Export data from a review set
After you have finished culling your data in a review set to the content that is most relevant, you can download or export content for presentation or external review. This is the Export data phase of the EDRM workflow.
Download documents from a review set
In some cases, you may just need to download a few documents from a case for a specific deposition. The Download option is the quickest way to export a small set of data while preserving the native file names. It leverages a browser's data transfer features so a browser prompt will appear once a download is ready. Files downloaded using this method will be zipped into a container file and will be item level files. This means that if you select an attachment, you will automatically receive the email with the attachment included. Similarly, if you select an Excel spreadsheet that was embedded in a word document, you will receive the word document with the Excel spreadsheet embedded. Downloaded items will preserve the last modified date which can be viewed as a file property.
To download content from a review set, start by selecting the files you want to download then click Download under the Action menu.
Export documents from a review set
For bigger volumes, you can use the Export option. Export lets you customize the content that is included in the download package. This includes exporting file metadata, native files, text files, and redacted documents that have been saved to a PDF file. After the exported data is uploaded to an Azure Storage location, you can download it to a local computer.
To export content from a review set, start by selecting the files you want to download then click Export under the Action menu.

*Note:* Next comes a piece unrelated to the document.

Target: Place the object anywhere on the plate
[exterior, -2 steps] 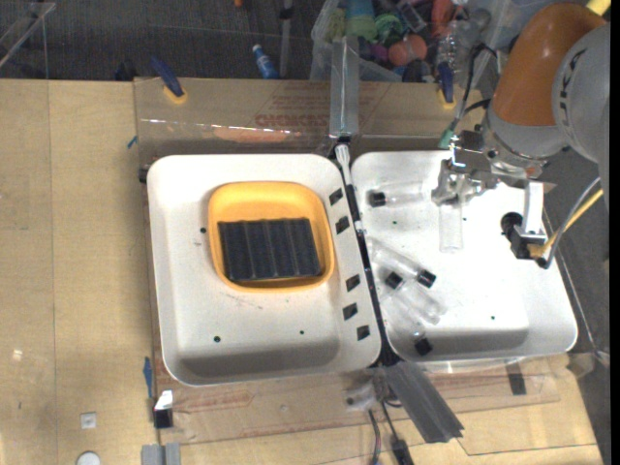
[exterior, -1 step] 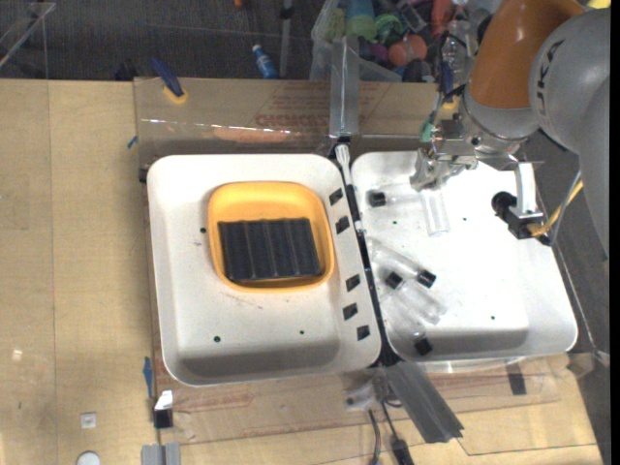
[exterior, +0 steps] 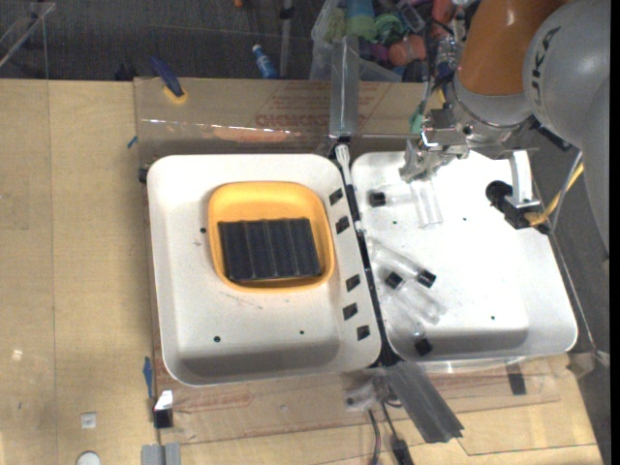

Download export jobs using Azure Storage Explorer
When you export documents from a review set in an Advanced eDiscovery case, you have the ability to either upload the documents to a Microsoft-provided Azure Storage location, or to an Azure Storage location managed by your organization.
A configuration page provides you with the following options for how to export the content, enabling you to choose the settings that make the most sense in the context of your investigation:
- Metadata file. This can be considered your "load file" that contains metadata associated with the files you export. For a list of exported fields available in the metadata file, see Document metadata fields in Advanced eDiscovery. This file can typically be ingested by third-party tools.
- Tag data. This content would be added as fields in the metadata file. It contains all the tag information applied in review sets.
- Text files. Text files can be generated for each file exported from a review set. Often, these files are required by service partners as part of ingesting data into third-party tools.
- Redacted files. If redacted PDF files are generated during review, these files are available during export. You can decide whether to export native files only or to replace the native files that required redaction with the PDF files that contain the actual redactions.
- Export location. Exported content is delivered to either a Microsoft provided Azure Storage location or a customer's storage location.
Before you can export content, you need to install the Azure Storage Explorer tool. Azure Storage Explorer is used to connect to the Azure storage container to browse and download the exported documents.
To export content:
Select the files you want to export from the review set, then click Export under the Action menu. It may take several minutes or longer before the content is ready. You can check the status on the Jobs page.
Select your settings on the Export options configuration page, then click Export. In this example, the Microsoft-provided storage container is selected.
A message appears to inform you that a job has been created and that you can track its status on the Jobs tab.
When the documents have been successfully uploaded to the Azure storage container, the Jobs tab will display the Status of the job as Successful along with the time stamp for when the job completed.
The next step is to obtain the shared access signature (SAS) URI that is generated when you created the export job. On the Exports tab, click the export job that you want to download. On the flyout page, under Locations, copy the SAS URI that is displayed to the clipboard, then click Close.
Open the Azure Storage Explorer tool that you installed in Step 1, then select Use a shared access signature (SAS) URI. Click Next.
On the Attach with SAS URI page, click in the URI box, and then paste the SAS URI that you copied in Step 4. Notice that a portion of the SAS URI is displayed in the Display name box. This will be used as the display name of the container that is created under the Storage accounts after you connect to the storage location. This name consists of the ID of the Advanced eDiscovery case is from and a unique identifier. You can keep the default display name or change it. If you change it, the display name must be unique.
Click Next to display the Connection summary page.
On the Connection summary page, review the connection information, then click Connect.
The Blob containers node (under Storage Accounts > Attached Containers) is opened to a container with the display name from step 7. This container contains a folder for each export job that you have created. The folders are named with an ID that corresponds to the ID of the export job.
Double-click the export job folder to open it and display the list of folders and export reports.
To export all contents in the export, select the export folder, and then click Download.
Instead of downloading the entire export job, you can select specific items to download. And instead of downloading items, you can double-click an item to view it.
Specify the location where you want to download the exported files, and then click Select folder. The Azure Storage Explorer starts the export process and a message is displayed when the download is finished.
When content is exported from a review set, the content is organized in the following structure.
Root folder – Download ID
- Extracted_text_files = contains all of the extracted text files generated at processing.
- Input_or native_files = contains all native files
- Export_load_file.csv = metadata file
- Summary.txt = a summary file with export statistics
- Error_files = contains any error files included in the export
- ExtractionError – a csv that contains any available metadata of files that were not properly extracted from parent files
- ProcessingError – content with processing errors. This content is item level meaning if an attachment experienced a processing error, the email that contains the attachment will be included in this folder.